Code for 'Stereo R-CNN based 3D Object Detection for Autonomous Driving' (CVPR 2019)
MIT License
690 stars 177 forks source link

Doubt about the inconsistency of RPN cls score computation during inference and training #59

Closed chenchr closed 4 years ago

chenchr commented 4 years ago

Hi peiliang, I just read the code of mono branch, in here seem the softmax is apply on tensor with shape b * 2 * 3h w, and we get the probability, then it is permuted with shape b * h * w * 6 , then reshape to b * h * w3 * 2, then viewed as b * hw3 * 2, and the last dimension is considered as the foreground-background probability, which is inconsistent with original shape you apply softmax on.

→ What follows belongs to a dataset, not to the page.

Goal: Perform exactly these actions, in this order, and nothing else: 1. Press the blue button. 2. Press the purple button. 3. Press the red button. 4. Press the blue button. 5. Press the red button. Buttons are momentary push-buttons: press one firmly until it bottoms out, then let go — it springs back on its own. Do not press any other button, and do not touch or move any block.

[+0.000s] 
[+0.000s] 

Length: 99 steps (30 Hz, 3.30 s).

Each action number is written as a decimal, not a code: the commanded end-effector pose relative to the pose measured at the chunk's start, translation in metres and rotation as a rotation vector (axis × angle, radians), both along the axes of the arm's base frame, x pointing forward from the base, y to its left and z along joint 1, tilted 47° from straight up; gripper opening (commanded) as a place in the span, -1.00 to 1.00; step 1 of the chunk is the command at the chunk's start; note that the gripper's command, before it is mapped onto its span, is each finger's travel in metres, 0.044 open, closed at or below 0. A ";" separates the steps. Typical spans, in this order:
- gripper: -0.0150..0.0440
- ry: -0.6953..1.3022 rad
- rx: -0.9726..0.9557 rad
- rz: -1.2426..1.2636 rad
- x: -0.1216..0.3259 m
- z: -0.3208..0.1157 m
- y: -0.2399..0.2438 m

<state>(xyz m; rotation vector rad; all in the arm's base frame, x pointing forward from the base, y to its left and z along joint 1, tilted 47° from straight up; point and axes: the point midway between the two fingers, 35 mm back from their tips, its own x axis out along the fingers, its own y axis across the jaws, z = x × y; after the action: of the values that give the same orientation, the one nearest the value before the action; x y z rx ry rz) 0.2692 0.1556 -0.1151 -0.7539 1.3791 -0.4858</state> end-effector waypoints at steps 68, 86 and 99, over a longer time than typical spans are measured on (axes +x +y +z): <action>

chenchr commented 4 years ago

https://github.com/jwyang/fpn.pytorch/issues/6

xmyqsh commented 4 years ago

@chenchr First solution:

            rpn_cls_score_reshape = rpn_cls_score.view(
                                                       rpn_cls_score.size(0),
                                                       2,
                                                       rpn_cls_score.size(1) / 2,
                                                       rpn_cls_score.size(2),
                                                       rpn_cls_score.size(3)).permute(0,1,3,4,2).contiguous()
            rpn_cls_prob_reshape = F.softmax(rpn_cls_score_reshape, 1)
            ##rpn_cls_prob = self.reshape(rpn_cls_prob_reshape, self.nc_score_out)

            # get rpn offsets to the anchor boxes
            rpn_bbox_pred_left_right = self.RPN_bbox_pred_left_right(rpn_conv1)

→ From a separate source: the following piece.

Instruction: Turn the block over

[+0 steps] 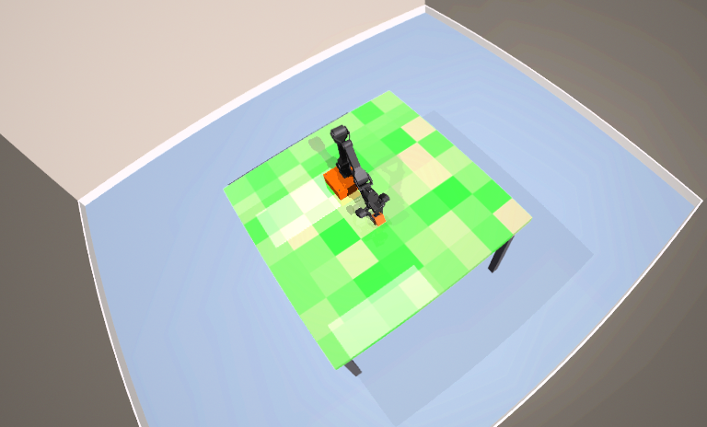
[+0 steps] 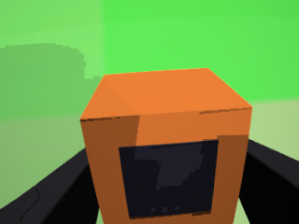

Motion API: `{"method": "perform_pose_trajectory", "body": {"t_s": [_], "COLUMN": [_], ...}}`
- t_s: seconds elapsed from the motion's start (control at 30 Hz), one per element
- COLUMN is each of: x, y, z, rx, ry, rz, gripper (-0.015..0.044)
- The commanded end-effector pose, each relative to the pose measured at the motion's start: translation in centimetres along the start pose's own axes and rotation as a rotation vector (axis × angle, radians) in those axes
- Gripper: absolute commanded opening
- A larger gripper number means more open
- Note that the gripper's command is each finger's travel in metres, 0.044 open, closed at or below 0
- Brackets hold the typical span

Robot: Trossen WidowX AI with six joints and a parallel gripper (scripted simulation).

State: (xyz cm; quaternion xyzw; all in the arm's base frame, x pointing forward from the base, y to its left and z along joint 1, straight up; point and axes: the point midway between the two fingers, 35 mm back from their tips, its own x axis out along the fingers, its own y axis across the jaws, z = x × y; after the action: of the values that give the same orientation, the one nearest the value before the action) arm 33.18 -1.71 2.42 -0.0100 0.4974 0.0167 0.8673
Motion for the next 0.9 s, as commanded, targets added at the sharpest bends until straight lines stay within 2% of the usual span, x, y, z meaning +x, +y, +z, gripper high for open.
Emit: {"method": "perform_pose_trajectory", "body": {"t_s": [0.0, 0.5, 0.87], "x": [-0.3, 2.8, 3.6], "y": [0.0, -0.2, -0.2], "z": [0.4, 0.3, -0.4], "rx": [-0.005, 0.001, 0.001], "ry": [-0.029, -0.214, -0.364], "rz": [0.001, 0.002, 0.003], "gripper": [0.0, 0.0, 0.0]}}
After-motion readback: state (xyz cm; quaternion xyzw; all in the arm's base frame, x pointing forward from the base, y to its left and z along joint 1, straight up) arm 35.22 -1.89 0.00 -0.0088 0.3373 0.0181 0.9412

            rpn_shapes.append([rpn_cls_score.size()[2], rpn_cls_score.size()[3]])
            rpn_cls_scores.append(rpn_cls_score.permute(0, 2, 3, 4, 1).contiguous().view(batch_size, -1, 2))
            rpn_cls_probs.append(rpn_cls_prob.permute(0, 2, 3, 4, 1).contiguous().view(batch_size, -1, 2))

Best solution: change

# define bg/fg classifcation score layer
        self.nc_score_out = 1 * len(self.anchor_ratios) * 2 # 2(bg/fg) * 3 (anchor ratios) * 1 (anchor scale)
        self.RPN_cls_score = nn.Conv2d(512, self.nc_score_out, 1, 1, 0)

to

# define bg/fg classifcation score layer
        self.nc_score_out = 1 * len(self.anchor_ratios) # 1(sigmoid(bg/fg)) * 3 (anchor ratios) * 1 (anchor scale)
        self.RPN_cls_score = nn.Conv2d(512, self.nc_score_out, 1, 1, 0)

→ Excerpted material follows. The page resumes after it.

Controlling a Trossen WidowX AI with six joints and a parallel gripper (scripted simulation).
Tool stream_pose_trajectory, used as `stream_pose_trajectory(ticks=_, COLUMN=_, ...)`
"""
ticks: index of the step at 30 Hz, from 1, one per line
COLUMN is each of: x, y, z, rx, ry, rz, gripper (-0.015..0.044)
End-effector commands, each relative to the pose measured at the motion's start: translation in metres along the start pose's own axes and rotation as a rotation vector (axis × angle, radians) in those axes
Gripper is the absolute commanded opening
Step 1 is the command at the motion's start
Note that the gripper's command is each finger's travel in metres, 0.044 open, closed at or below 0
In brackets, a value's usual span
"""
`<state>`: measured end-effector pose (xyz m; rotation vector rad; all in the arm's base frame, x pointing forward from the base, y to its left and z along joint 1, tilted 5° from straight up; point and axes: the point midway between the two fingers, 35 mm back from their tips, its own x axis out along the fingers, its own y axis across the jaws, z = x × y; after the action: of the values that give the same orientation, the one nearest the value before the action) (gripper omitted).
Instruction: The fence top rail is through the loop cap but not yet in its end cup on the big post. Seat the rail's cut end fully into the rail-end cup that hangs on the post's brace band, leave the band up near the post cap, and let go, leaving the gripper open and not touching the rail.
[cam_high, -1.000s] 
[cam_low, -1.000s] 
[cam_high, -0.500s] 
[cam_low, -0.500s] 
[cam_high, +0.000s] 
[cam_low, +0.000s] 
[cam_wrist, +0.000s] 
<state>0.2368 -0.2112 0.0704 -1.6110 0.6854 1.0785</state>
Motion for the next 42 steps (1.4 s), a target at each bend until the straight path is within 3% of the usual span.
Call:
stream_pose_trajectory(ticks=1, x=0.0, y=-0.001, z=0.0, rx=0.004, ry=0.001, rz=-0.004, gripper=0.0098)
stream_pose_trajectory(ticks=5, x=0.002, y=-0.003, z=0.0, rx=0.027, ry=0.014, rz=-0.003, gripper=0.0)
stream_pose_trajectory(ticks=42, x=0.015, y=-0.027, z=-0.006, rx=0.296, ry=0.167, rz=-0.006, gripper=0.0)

and change softmax to sigmoid, change cross_entropy_loss to binary_cross_entropy_loss and replace the related shape process accordingly. Shape process like this:

            rpn_cls_score_reshape = rpn_cls_score.view(rpn_cls_score.size(0),-1)
            rpn_cls_prob_reshape = F.sigmoid(rpn_cls_score_reshape)

            # get rpn offsets to the anchor boxes
            rpn_bbox_pred_left_right = self.RPN_bbox_pred_left_right(rpn_conv1)

            rpn_shapes.append([rpn_cls_score.size()[2], rpn_cls_score.size()[3]])
            rpn_cls_scores.append(rpn_cls_score_reshape)
            rpn_cls_probs.append(rpn_cls_prob_reshape)
chenchr commented 4 years ago

@xmyqsh Thanks. Do you have any experiments results using different form of rpn_cls_score computation ? It seems that whether changing the code or not does not affect the performance, which is weird.